Ia menjelaskan, kenaikan tersebut berdampak langsung pada pedagang yang harus menanggung biaya operasional lebih tinggi. Kondisi ini membuat sebagian pedagang terpaksa menyesuaikan harga jual agar tetap memperoleh keuntungan.

“Kenaikan ini tentu berdampak pada biaya operasional pedagang. Mau tidak mau mereka juga menyesuaikan harga jual,” jelasnya.

Menurut Erwin, pemerintah daerah tidak memiliki kewenangan untuk mengendalikan harga plastik, karena bahan baku kimia yang digunakan dalam produksinya masih bergantung pada impor.

“Kita tidak bisa mengendalikan harga plastik karena bahan kimia untuk produksinya diimpor,” tegasnya.

Sebagai langkah antisipasi, Disdag melalui unit pelaksana teknis (UPT) terus memberikan edukasi kepada pedagang agar lebih bijak dalam penggunaan plastik. Pedagang diimbau tidak memberikan kantong secara berlebihan kepada konsumen.

Selain itu, pedagang juga didorong untuk mulai menggunakan alternatif kemasan yang lebih ramah lingkungan, seperti kantong kertas atau pembungkus berbahan daun.

“Kita sarankan pedagang menggunakan kantong kertas atau membungkus makanan dengan daun,” katanya.

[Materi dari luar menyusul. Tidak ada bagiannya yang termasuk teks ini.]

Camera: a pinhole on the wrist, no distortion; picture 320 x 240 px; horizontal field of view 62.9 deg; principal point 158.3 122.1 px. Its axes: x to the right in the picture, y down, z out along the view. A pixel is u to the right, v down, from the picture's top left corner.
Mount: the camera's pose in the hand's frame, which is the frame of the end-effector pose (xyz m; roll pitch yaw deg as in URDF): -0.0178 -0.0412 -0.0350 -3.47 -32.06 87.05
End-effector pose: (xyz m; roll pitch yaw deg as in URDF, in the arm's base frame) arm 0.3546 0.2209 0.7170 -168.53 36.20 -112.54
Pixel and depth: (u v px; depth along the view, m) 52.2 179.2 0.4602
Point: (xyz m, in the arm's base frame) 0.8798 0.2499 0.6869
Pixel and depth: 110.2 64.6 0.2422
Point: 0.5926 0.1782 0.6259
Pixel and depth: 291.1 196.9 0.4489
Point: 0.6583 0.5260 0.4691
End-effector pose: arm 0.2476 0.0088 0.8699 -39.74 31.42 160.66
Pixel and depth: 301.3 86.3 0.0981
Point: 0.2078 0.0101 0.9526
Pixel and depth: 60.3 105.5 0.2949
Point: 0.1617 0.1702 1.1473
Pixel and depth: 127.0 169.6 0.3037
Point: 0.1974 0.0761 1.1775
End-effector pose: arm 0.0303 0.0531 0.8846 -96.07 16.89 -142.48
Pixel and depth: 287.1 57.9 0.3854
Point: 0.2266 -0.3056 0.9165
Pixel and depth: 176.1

Tak hanya pedagang, masyarakat juga diimbau untuk membawa tas belanja sendiri saat berbelanja. Jika tidak, pedagang dapat menawarkan tas guna ulang sebagai pilihan.

Di sisi lain, Erwin menilai kenaikan harga plastik ini juga bisa menjadi momentum positif untuk mengurangi penggunaan plastik sekali pakai.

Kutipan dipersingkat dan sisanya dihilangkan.